I have an iterative map $X^{n+1} = T(X)$ which maps a k-tuple of vectors in $\mathbb{R}^n$, that is, $X = (\bf {x_1,x_2,x_3,\dots,x_k})$, where $\bf x_i\in\mathbb{R}^n$, into another $k$-tuple, i.e. $T(X) = ({y_1,y_2,y_3,\dots,y_k})$, where $\bf y_i\in\mathbb{R}^n$.
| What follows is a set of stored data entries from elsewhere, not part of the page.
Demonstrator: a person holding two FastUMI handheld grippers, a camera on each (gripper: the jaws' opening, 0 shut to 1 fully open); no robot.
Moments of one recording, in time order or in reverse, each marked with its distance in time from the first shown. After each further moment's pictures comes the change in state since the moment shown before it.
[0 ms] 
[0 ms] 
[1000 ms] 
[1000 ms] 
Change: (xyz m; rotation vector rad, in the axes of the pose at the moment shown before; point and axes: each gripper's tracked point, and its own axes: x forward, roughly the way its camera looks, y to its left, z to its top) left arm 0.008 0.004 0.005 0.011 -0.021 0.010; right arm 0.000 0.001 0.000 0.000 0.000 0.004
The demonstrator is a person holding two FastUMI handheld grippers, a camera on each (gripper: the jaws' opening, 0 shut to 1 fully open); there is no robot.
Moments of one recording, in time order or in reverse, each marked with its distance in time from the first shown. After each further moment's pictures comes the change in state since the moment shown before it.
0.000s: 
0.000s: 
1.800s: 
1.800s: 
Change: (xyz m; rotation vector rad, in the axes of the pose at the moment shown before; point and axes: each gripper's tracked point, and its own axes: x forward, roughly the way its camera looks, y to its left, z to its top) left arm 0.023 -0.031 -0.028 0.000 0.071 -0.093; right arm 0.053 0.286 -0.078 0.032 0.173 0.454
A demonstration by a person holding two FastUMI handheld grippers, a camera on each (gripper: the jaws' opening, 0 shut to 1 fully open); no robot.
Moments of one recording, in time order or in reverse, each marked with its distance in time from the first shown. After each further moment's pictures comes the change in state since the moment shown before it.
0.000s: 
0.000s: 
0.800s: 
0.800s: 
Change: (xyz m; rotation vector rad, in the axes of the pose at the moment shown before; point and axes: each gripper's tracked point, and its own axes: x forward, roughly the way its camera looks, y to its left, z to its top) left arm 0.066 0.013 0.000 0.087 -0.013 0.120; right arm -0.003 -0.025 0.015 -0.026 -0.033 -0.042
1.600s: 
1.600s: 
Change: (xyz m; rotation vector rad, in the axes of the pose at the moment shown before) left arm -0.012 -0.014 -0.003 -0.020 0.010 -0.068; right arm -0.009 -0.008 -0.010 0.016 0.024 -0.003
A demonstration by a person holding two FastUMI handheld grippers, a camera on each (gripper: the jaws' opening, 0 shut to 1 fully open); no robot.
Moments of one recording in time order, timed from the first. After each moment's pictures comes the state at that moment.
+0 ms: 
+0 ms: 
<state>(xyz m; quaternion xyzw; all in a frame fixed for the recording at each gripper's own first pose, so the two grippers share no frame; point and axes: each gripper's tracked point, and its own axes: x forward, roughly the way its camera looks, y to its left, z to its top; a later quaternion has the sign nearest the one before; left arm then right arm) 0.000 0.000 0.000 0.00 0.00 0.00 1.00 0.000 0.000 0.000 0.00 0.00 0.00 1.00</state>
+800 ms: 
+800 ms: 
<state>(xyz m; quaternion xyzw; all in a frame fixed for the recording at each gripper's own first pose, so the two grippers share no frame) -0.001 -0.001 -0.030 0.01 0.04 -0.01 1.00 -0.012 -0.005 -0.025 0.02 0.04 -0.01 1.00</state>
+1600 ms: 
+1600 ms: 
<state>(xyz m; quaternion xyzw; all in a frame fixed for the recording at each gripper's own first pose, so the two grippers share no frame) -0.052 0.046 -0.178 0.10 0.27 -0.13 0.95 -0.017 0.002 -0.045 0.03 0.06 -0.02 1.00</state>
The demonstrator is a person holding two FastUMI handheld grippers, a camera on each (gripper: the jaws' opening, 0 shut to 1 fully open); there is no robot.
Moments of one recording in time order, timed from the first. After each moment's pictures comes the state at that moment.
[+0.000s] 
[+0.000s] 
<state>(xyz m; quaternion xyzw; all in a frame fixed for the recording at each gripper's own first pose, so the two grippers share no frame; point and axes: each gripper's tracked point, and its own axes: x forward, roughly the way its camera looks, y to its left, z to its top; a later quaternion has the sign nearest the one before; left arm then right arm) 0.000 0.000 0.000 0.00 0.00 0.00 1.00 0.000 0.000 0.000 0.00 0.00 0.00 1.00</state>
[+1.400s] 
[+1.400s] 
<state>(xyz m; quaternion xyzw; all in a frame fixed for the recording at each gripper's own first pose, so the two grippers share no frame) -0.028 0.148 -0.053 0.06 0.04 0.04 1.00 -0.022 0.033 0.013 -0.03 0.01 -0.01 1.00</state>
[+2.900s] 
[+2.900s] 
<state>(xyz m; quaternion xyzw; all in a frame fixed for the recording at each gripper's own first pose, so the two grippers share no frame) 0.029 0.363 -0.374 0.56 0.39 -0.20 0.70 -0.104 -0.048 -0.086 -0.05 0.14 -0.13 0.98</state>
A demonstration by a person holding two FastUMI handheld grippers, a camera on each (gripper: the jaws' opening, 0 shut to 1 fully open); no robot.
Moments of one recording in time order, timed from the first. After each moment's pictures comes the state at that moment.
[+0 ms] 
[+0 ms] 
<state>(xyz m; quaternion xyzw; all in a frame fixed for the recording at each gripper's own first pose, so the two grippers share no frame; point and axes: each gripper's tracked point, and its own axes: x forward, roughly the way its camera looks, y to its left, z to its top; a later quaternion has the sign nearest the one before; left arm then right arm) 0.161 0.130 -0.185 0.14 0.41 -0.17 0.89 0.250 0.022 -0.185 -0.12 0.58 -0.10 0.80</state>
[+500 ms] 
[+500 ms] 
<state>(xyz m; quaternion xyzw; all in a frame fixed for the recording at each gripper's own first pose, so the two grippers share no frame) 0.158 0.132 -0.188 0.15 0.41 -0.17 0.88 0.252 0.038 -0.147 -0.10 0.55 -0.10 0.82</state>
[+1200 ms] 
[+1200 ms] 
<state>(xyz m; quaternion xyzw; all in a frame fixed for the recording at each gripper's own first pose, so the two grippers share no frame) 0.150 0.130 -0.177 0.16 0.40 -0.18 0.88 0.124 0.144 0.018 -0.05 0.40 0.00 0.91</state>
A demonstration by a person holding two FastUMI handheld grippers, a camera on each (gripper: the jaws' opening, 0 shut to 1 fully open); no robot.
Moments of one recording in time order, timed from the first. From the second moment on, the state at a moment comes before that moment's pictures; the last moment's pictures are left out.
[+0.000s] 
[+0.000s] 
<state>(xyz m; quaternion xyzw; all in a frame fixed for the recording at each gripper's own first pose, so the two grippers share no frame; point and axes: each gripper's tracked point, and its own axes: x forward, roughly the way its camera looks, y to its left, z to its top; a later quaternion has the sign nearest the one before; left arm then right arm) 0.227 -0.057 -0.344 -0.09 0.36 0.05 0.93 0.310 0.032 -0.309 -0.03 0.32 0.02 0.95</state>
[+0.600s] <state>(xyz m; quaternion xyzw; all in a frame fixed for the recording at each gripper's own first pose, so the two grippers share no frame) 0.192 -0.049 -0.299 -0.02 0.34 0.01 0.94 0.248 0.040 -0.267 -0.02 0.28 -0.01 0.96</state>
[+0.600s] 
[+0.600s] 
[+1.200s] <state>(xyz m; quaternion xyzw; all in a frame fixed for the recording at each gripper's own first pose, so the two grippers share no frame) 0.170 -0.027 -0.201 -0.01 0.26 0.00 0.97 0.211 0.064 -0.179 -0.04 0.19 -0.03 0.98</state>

I am interested in fixed points of this map $T$, and the paper that I am reading says that:
...the eigenvalues of $\dfrac{\partial T}{\partial Z}(Z)$ at a fixed point $Z^*$ are real and and less than 1, a necessary condition for $T$ to be a local contraction
But, shouldn't this say a sufficient condition for $T$ to be a local contraction?
What I know is that:
$$ \text {T is a local contraction at a fixed point Z^* if and only if} \\ \text {the eigenvalues of the Jacobian of T have modulus strictly less than 1} \tag 1$$
So, I do not understand why the eigenvalues being real is a necesary condition. Or, is my condition (1) wrong?
What you write in (1) looks correct to me.
What's in the yellow box is wrong. For a counterexample, the linear contraction $$T(x_1,x_2) = \biggl( -\frac{x_2}{2}, \frac{x_1}{2} \biggr) $$ has complex eigenvalues $\pm \frac{1}{2} \, i$.